VC-dimension of spheres in 3 dimension

Question

I am searching for the VC-dimension of the following set system.

Universe $U=\{p_1,p_2,\ldots,p_m\}$ such that $U\subseteq \mathbb{R}^3$. In the set system $\mathcal{R}$ each set $S\in \mathcal{R}$ corresponds to a sphere in $\mathbb{R}^3$ such that the set $S$ contains an element in $U$ if and only if the corresponding sphere contains it in $\mathbb{R}^3$.

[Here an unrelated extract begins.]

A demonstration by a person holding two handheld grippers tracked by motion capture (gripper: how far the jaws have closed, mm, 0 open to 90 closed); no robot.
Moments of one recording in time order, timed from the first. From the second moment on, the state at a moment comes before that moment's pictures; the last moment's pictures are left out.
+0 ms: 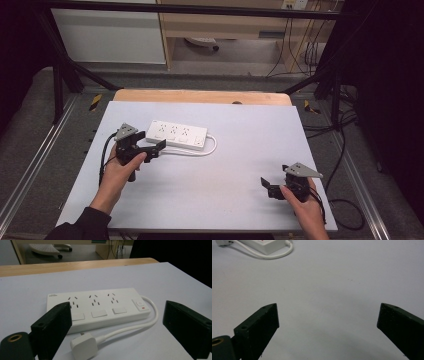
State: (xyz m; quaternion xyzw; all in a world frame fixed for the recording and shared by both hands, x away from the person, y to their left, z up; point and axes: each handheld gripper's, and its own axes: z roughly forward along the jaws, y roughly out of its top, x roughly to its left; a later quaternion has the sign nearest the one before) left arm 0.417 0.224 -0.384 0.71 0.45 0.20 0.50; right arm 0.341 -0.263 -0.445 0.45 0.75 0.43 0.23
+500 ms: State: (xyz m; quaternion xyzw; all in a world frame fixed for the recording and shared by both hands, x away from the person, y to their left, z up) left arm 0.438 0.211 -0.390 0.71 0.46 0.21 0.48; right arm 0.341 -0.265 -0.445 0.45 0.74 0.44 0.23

Details which I already know.

1. The VC-dimension is atleast 4. This is because if $p_1,p_2,p_3,p_4$ are 4 corners of a tetrahedron then it can be shattered by $\mathcal{R}$

2. The VC-dimension is atmost 5. This is because the set system can be embedded in $\mathcal{R}^4$ with spheres in $\mathcal{R}^3$ corresponding to hyperplanes in $\mathcal{R}^4$. It is known that hyperplanes in $\mathcal{R}^d$ have VC-dimension $d+1$.

Answer 1

Here is an easy argument:

Assume there is a set $U$ of 5 points that can be shattered by balls. So for any set $S \subseteq U$, there exists a ball $B$ s.t. $B \cap U = S$ and a ball $B'$ s.t. $B' \cap U = U \setminus S$. Therefore, $B \cap B'$ contains no points of $U$. If $B \cap B' = \emptyset$, $B$ and $B'$ can be separated by a plane. Otherwise, the intersection of the surfaces of $B$ and $B'$ is a circle. The plane in which the circle lies separates $S$ from $U \setminus S$. Therefore, $U$ can be shattered by halfspaces, a contradiction.

The same argument in higher dimension shows that the VC-dimension of balls is equal to the VC-dimension of halfspaces.

Answer 2

My solution is incorrect. See other answer...